The answer to this could be quantum bits or 'qubits'. In qubits, we don’t just deal with two discrete states, but states of superposition, which means it can exist as 0 and 1 at the same time. This also differs from the classical bits because a qubit is defined in terms of the spin of the electrons within its orbital. This can be altered using an EM wave of a specific frequency. However, the sole idea of quantum computing is to reduce the total number of computations to obtain a certain result. Perhaps, the processing speed may still be better in the computers that we use today, apart from certain processes. There are certain algorithms such as Shor’s algorithm and Grover’s algorithm that are designed to work on quantum computers. Despite the possibilities it presents, there have been very few developments although a lot of research activities are currently ongoing.

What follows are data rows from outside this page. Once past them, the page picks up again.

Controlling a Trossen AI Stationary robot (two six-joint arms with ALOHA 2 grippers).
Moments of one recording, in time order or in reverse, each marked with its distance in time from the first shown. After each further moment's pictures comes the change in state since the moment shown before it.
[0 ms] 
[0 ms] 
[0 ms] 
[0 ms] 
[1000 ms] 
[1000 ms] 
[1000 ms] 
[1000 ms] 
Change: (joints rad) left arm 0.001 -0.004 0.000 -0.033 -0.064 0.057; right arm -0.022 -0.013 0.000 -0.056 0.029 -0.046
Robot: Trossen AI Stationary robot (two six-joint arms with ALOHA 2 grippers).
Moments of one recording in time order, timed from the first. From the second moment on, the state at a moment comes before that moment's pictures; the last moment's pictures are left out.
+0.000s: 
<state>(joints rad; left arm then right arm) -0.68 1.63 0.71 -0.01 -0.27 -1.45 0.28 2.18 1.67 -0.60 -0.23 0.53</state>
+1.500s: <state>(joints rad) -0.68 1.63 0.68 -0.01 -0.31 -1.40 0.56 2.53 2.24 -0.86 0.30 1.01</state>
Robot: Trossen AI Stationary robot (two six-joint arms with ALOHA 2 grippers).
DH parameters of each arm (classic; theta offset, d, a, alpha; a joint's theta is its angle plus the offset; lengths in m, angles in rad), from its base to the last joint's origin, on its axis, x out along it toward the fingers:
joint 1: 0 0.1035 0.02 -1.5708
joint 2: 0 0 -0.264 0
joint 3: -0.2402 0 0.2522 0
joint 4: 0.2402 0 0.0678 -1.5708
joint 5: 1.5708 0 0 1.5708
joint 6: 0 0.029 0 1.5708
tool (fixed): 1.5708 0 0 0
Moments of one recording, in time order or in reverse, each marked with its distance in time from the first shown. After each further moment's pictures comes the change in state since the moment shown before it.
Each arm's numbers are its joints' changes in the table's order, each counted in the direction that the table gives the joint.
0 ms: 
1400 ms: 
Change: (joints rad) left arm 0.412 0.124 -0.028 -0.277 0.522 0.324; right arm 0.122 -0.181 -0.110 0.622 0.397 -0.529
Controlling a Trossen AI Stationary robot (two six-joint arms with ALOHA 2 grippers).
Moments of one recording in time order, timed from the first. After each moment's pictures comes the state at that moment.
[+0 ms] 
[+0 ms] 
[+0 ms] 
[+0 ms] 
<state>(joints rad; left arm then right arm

To sum it up, we as a species have pushed our limits to knowledge and technological advancements every time, we thought we reached our limits. Could Einstein or Planck have guessed what their propositions and theories have done? Would they have even thought their findings would revolutionize the whole ideology of science? Science is just not a subject, it’s a religion that speaks the language of mathematics. Understanding nature, exploring unsee-able phenomena and drawing conclusions have always been the foundation for new theories and solutions. Soon, a reliable solution will be found to this. It’s just a matter of time. Today we explore the underlying issues that come along with the miniaturization of transistors beyond the nanometer mark, tomorrow we may realize that may be miniaturization is not the way ahead.